I love to fish docks. They produce bass for me from the prespawn through the postspawn and right on through the summer months. Docks are a high priority for me regardless of where I’m competing in a tournament. It doesn’t matter if I’m fishing in the North, South, East or West, I’m sure to find bass under docks.
There is no single right way to fish a dock. I just know what works for me. And, I change tactics depending on what the bass are up to.
The first step to successful dock fishing is to determine where the bass are. Once you figure that out, you can concentrate on docks in those specific areas and bypass the rest of them. It doesn’t matter if the docks are floating or stationary. The bass will relate to whatever types of docks happen to be there.
When the bass are in their prespawn phase, I look in creeks for docks near channel swing banks and on secondary points. That’s where the bass will stop and stage before moving up to spawn.

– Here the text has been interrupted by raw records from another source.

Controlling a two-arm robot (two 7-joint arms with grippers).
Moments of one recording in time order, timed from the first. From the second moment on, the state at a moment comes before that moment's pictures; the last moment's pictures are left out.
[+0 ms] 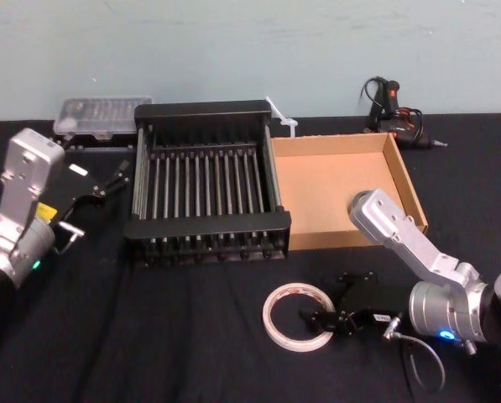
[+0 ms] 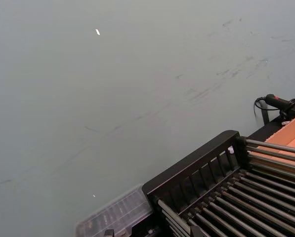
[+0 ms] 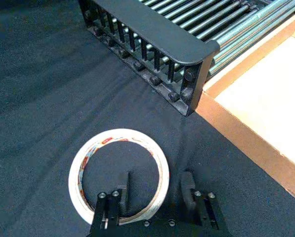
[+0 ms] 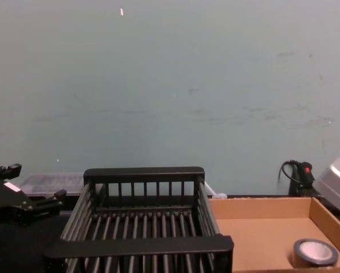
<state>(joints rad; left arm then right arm) -0.20 0.60 0.45 -1.41 -0.25 -0.12 0.03 0.18 0.62 -0.55 -1.66 0.33 0.53 0.50</state>
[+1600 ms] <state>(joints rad) -0.20 0.60 0.45 -1.41 -0.25 -0.12 0.03 0.17 0.62 -0.55 -1.66 0.33 0.53 0.50</state>
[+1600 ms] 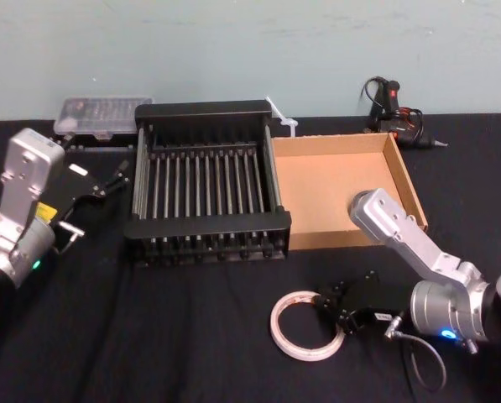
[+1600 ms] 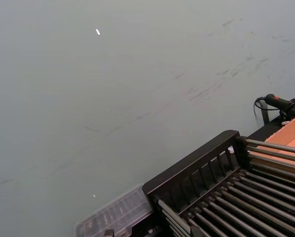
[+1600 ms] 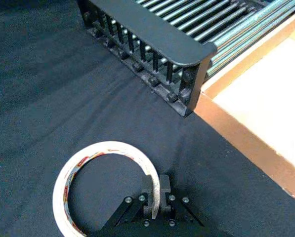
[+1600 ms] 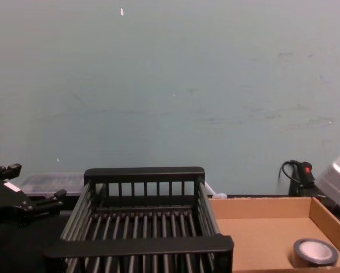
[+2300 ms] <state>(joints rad) -0.20 0.60 0.45 -1.41 -0.25 -0.12 0.03 0.15 0.63 -0.44 -1.70 0.36 0.51 0.42</state>
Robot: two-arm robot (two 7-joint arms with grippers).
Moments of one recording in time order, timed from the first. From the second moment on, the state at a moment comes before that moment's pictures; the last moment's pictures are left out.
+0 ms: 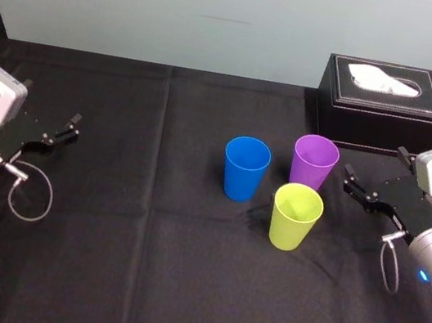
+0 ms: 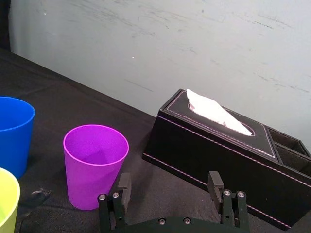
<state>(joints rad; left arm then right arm) -0.20 0.60 0.45 -1.41 -0.25 -0.12 0.03 0.20 0.60 -0.45 -1.41 0.25 -0.12 -0.03</state>
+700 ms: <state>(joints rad) -0.20 0.60 0.45 -1.41 -0.25 -0.12 0.03 0.20 0.60 -0.45 -1.41 0.25 -0.12 -0.03</state>
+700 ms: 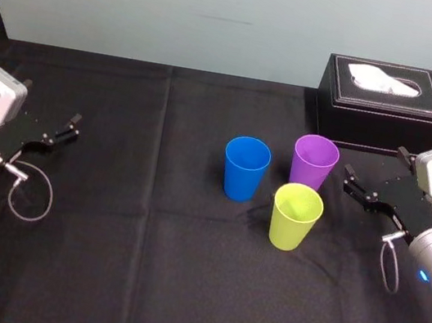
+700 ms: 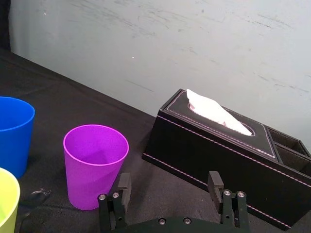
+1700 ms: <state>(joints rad) -0.20 0.60 0.45 -1.41 -0.25 -0.12 0.03 0.20 0.60 -0.45 -1.41 0.25 -0.12 -0.03</state>
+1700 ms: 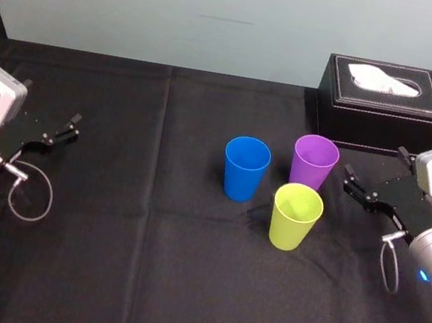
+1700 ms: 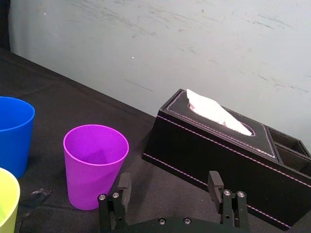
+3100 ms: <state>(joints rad) -0.20 0.60 0.45 -1.41 -0.25 -0.12 0.03 -0.12 0.71 -0.31 -1.73 0.38 -0.07 0.10</state>
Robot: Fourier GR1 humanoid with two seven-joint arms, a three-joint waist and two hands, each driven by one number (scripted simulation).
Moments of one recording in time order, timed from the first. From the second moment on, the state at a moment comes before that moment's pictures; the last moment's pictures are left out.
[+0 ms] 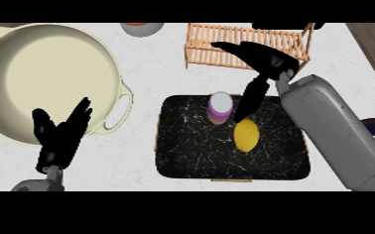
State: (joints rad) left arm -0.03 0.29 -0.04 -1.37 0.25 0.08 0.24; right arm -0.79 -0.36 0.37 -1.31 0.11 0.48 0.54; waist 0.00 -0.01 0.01
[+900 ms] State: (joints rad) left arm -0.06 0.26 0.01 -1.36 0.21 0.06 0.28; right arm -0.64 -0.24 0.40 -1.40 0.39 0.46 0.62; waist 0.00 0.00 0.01
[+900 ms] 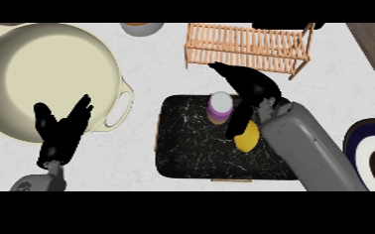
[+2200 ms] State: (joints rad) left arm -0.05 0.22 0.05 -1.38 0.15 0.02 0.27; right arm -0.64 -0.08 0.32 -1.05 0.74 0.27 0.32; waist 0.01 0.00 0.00
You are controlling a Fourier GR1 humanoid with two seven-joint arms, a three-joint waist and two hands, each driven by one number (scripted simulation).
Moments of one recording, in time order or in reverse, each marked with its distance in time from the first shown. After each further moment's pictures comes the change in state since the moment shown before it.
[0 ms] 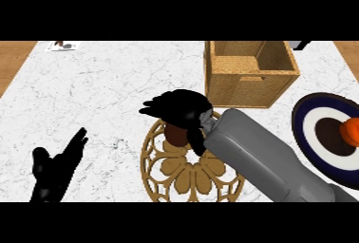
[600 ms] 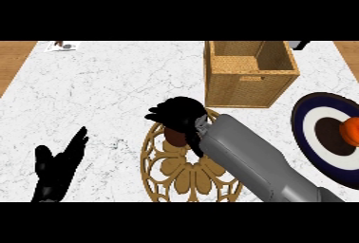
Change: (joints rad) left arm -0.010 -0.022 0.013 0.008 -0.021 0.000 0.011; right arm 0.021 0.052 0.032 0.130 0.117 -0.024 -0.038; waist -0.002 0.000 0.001
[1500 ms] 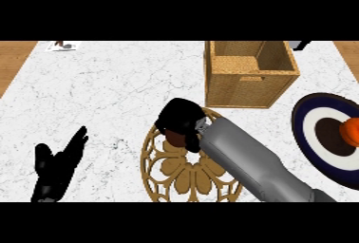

There are many different ways to catch dock bass at this time. I have my best luck with baits I can leave in there awhile because the bass are not as active as they will be later. A jig, a shaky head and a weightless 5-inch Bizz Baits Sassy Stick sinking worm are my go-tos.
I cast the Sassy Stick and the shaky head on spinning tackle so I can skip them under the docks and walkways. A 7-foot, Medium Soul 7 ALX Ikos Series rod is perfect for this. I pair the rod with 15-pound P-Line Braid that I knot to a 10-pound P-Line Tactical Fluorocarbon leader.
Once the water warms enough for the bass to begin spawning, I target the last few docks I find way back in spawning pockets. A jig is still good. But there’s something about the slow-sinking Sassy Stick that bass can’t resist just before they spawn and when they are actually spawning. A weightless swimbait skipped under a dock and slowly swum out also works well.
A lot of people fish the outer edges of docks and boat slips and overlook the walkways. It takes extra effort to position your boat to fish a walkway properly, but it’s worth the trouble. A lot of big bass spawn there. The Sassy Stick is a killer bait under walkways.
As the bass transition into their postspawn phase, they begin feeding on shad, bluegill and other baitfish. The Sassy Stick, jig and shaky head will catch them, but this is when I really like to start using moving baits like spinnerbaits, white swim jigs and Flukes. A hard plastic 6-inch swimbait is another bait that gets bites for me.
I continue to target docks in the backs of creeks and pockets during the postspawn phase. When summer rolls around, I start looking more to deeper docks closer to the main lake in major creeks.
In summertime the bass use docks for shade as well as a source of food. Certain bass will live under a specific dock and never leave it. In the summer, you shouldn’t go back to docks where you caught a bass the day or two before in a tournament. It will be awhile before another bass takes up residence there.
When I’m competing in the summer, I fish new docks every day and hit as many of them as I can. That doesn’t mean I fish every dock I come to. It is still imperative that you find where the bass are and concentrate on docks in that area.
You can also pattern docks, which works well in any season. If you’re catching bass on, say, docks near a deep channel in a creek, run docks that fit that pattern and skip the rest.
Summer is when you need to cast or skip your baits into the darkest, hardest to reach shadows under a dock. Casting accuracy is paramount. Getting backlashes on your baitcasting reel is inevitable. That’s just part of it. I’d be lying if I said I never cussed a dock.
The shaky head and Sassy Stick work well in the summer, but I spend more time with a baitcaster in my hand, skipping jigs and other moving baits. A lot of people like to use a short casting rod for skipping jigs. ALX makes a 6-foot, 9-inch Zolo Skipper rod just for this tactic.
As good as that rod is, I prefer a 7-foot, 2-inch, ALX Zolo Series Toadface rod for skipping. That’s just what works for me. I rig it with 15- or 17-pound P-Line Tactical Fluorocarbon. You have to decide what rod length works best for you and roll with it.
Fishing docks can be frustrating at times, but with practice and patience it can be a very rewarding tactic.